** Exercise objective **
Using the listing below, retype the line bearing "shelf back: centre" and each line after it, word for word, and nothing further.

*** Available data ***

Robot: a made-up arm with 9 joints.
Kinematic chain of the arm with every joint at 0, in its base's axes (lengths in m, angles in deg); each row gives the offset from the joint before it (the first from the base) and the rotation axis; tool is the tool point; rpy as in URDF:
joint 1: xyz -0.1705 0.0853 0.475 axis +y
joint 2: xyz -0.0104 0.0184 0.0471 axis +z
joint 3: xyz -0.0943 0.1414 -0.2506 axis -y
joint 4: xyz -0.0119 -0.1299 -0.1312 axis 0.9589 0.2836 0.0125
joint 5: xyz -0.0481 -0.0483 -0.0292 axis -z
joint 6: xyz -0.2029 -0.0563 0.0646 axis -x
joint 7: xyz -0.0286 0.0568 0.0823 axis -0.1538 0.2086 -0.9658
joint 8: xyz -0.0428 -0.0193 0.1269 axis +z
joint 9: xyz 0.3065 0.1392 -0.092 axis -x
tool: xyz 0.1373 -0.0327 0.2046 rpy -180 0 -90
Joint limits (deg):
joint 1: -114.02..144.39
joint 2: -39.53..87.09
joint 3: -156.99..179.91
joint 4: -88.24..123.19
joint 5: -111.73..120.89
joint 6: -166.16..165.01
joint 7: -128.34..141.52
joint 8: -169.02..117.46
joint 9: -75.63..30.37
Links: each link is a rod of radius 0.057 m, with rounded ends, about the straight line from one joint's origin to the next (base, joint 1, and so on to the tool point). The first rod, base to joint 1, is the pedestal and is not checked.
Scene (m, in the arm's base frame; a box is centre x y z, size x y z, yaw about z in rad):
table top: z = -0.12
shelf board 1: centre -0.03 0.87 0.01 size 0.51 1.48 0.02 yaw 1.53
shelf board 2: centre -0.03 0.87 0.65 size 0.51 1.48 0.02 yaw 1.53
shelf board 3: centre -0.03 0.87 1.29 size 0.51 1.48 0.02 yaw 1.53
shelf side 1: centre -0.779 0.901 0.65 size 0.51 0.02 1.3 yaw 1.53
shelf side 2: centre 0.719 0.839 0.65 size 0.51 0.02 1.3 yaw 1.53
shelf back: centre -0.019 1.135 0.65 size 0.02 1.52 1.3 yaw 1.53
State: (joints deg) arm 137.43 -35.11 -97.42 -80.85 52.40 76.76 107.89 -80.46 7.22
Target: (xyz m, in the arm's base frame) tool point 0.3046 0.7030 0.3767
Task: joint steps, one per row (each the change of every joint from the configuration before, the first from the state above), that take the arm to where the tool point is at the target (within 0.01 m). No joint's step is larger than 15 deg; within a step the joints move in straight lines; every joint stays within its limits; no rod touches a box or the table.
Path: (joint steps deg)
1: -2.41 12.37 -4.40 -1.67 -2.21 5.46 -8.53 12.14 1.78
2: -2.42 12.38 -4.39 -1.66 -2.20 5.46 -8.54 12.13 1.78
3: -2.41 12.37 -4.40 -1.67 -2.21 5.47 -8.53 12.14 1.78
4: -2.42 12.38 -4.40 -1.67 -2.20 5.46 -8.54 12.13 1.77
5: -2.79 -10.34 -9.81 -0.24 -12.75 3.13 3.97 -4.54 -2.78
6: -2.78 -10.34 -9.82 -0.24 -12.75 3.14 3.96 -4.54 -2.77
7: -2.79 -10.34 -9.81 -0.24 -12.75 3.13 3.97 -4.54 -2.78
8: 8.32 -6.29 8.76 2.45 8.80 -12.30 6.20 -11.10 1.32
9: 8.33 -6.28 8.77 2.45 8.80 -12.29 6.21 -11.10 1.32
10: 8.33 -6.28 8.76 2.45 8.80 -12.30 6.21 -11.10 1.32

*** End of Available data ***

** Solution **
shelf back: centre -0.019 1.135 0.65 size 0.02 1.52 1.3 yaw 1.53
State: (joints deg) arm 137.43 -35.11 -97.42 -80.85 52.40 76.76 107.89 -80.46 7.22
Target: (xyz m, in the arm's base frame) tool point 0.3046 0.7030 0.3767
Task: joint steps, one per row (each the change of every joint from the configuration before, the first from the state above), that take the arm to where the tool point is at the target (within 0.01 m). No joint's step is larger than 15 deg; within a step the joints move in straight lines; every joint stays within its limits; no rod touches a box or the table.
Path: (joint steps deg)
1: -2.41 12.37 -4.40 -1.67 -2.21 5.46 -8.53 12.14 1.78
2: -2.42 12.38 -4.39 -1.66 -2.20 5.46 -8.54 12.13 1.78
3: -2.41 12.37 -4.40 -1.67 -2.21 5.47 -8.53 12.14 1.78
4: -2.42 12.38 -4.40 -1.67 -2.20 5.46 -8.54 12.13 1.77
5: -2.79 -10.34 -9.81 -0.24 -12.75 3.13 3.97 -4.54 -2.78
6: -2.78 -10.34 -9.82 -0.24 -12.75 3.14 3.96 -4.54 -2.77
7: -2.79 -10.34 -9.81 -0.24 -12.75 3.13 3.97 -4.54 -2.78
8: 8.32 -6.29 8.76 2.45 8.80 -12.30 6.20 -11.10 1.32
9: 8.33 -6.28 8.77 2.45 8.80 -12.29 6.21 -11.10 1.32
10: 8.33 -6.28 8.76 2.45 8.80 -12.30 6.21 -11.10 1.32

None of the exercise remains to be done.